In this way, preparations are made to respond to a sudden increase in air usage, and when time T arrives, the compressor is operating in time to meet the air usage on the load side, so the load side pressure is reduced to the pressure drop point. without letting
It becomes possible to follow.

When the time T has passed, the air flow rate used on the load side increases rapidly, so that the load side pressure, which has been above the pressure rise point H, falls below the pressure rise point H. Under these conditions, as shown in the time chart of Figure 8,
By de-energizing the TN relay, it is possible to release the lock on the compressor stop command after the predicted turn-on and return to the original control state.

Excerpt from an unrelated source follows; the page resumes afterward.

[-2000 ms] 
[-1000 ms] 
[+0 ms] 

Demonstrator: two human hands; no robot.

This unlocking of the compressor stop command may be set in advance using the schedule timer T24, but if the load-side usage air volume increase point T is delayed, the lock of the stop command will be released earlier in time, and the load If this occurs before the side air flow increases rapidly, the compressor will stop. Taking this risk into consideration, the present invention uses pressure to monitor and release the lock.

〔Effect of the invention〕

According to the predictive power supply control circuit of the present invention, by providing a lock timer TN, a lock contact TNb, etc. in this circuit, the compressor is operated redundantly, so the load side pressure naturally increases.
Since the pressure rises above the pressure rise point H in FIG. 5, it is now possible to prevent the compressor that was operating before the predicted injection from stopping due to the pressure rise. Therefore, the load-side pressure is not lowered below the usable pressure, energy is saved compared to conventional control, and the control system can be stabilized.

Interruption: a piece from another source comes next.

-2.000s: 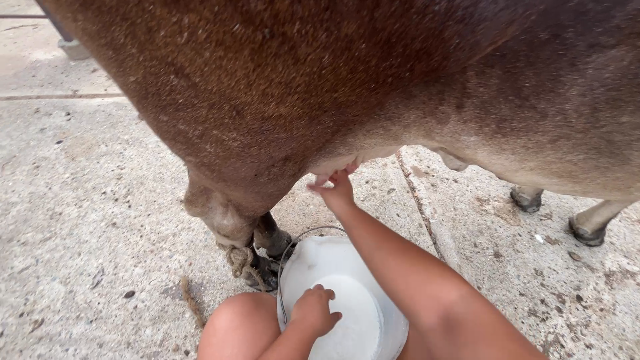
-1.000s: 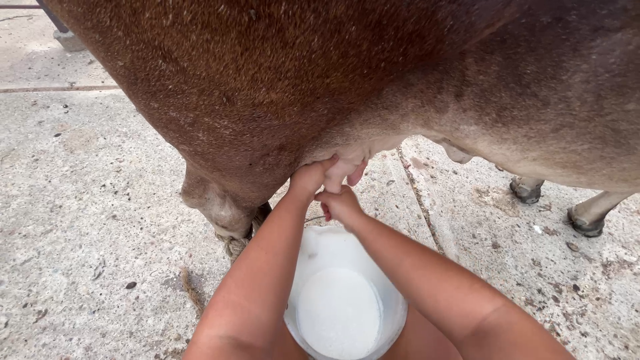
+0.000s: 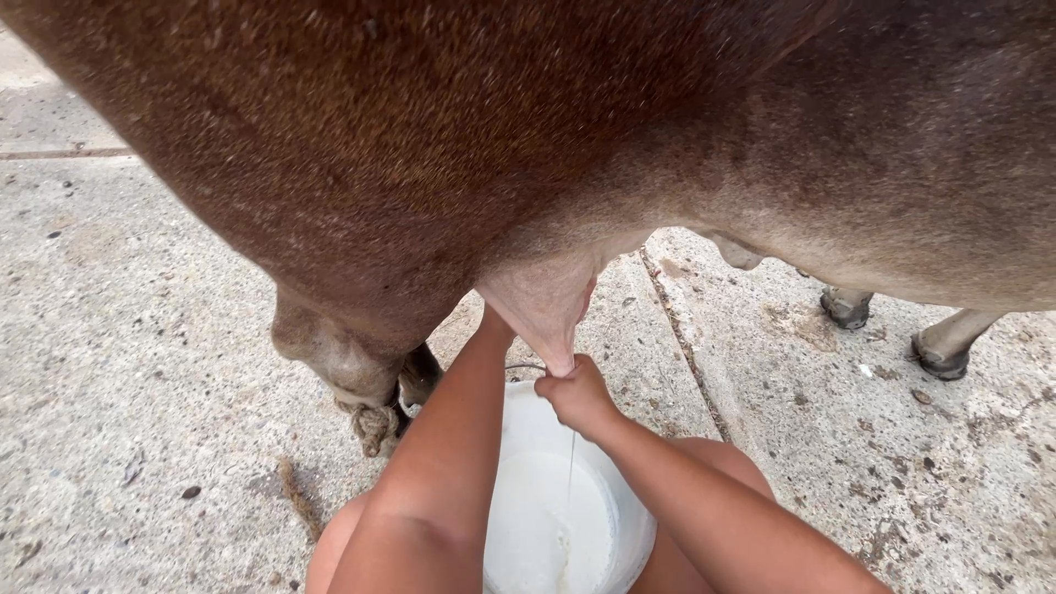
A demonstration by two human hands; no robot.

Further, since a lock timer and a lock contact may be provided in the predictive input control circuit, it can be realized with a simple circuit.

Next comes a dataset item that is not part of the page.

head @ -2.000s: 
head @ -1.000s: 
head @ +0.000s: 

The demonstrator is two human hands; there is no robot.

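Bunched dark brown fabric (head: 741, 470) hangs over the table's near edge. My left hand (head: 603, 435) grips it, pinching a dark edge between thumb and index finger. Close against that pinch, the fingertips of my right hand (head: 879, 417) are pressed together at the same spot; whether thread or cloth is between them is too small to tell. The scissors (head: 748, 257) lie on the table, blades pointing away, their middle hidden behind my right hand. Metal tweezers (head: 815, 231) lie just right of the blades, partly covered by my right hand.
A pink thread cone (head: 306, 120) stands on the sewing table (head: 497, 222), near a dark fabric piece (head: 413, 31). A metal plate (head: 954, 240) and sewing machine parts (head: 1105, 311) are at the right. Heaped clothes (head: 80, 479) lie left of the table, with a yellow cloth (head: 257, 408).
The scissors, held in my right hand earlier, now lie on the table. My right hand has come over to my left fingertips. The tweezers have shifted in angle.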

[Brief explanation of drawings]

Figure 1 is a conventional load-side pressure-time characteristic diagram, Figure 2
Figure 3 shows the compressed air load side used air volume vs. time characteristic diagram, Figure 3 shows the conventional number of operating compressors vs. time characteristic diagram, Figure 4 shows the predicted injection command of the present invention vs. time characteristic diagram, and Figure 5 shows the time characteristic diagram.
Figure 6 is a load side pressure-time characteristic diagram of the present invention, Figure 6 is a compressor operation number-time characteristic diagram of the present invention, Figure 7 is an electric circuit diagram of an embodiment of the present invention, and Figure 8 is a diagram of the time characteristic diagram. 7
This is a time chart. HX...Pressure increase relay, T24X...Amplification relay.

Claims (1)

[Claims] 1 A schedule timer setting circuit, a pressure reduction circuit, a pressure increase circuit, and a lock circuit are connected in parallel to a control circuit that predictably turns on multiple compressors, and when the schedule timer is set in the timer setting circuit, the excitation is activated. an amplifying relay, the pressure reducing circuit and the locking circuit having first and second contacts that close when the amplifying relay is energized;
When the contact closes, a compressor start command relay is installed in the low pressure circuit that gives a start command to the compressor and forcibly reduces the pressure of the compressor, and when the second contact closes, the load usage of the lock circuit increases. Predictive start-up of an air compressor characterized in that a locking relay is provided which is energized only for a certain period of time, and when the locking relay is energized, a locking contact of a pressure increasing circuit is opened and the pressure increasing circuit is forcibly locked. control circuit.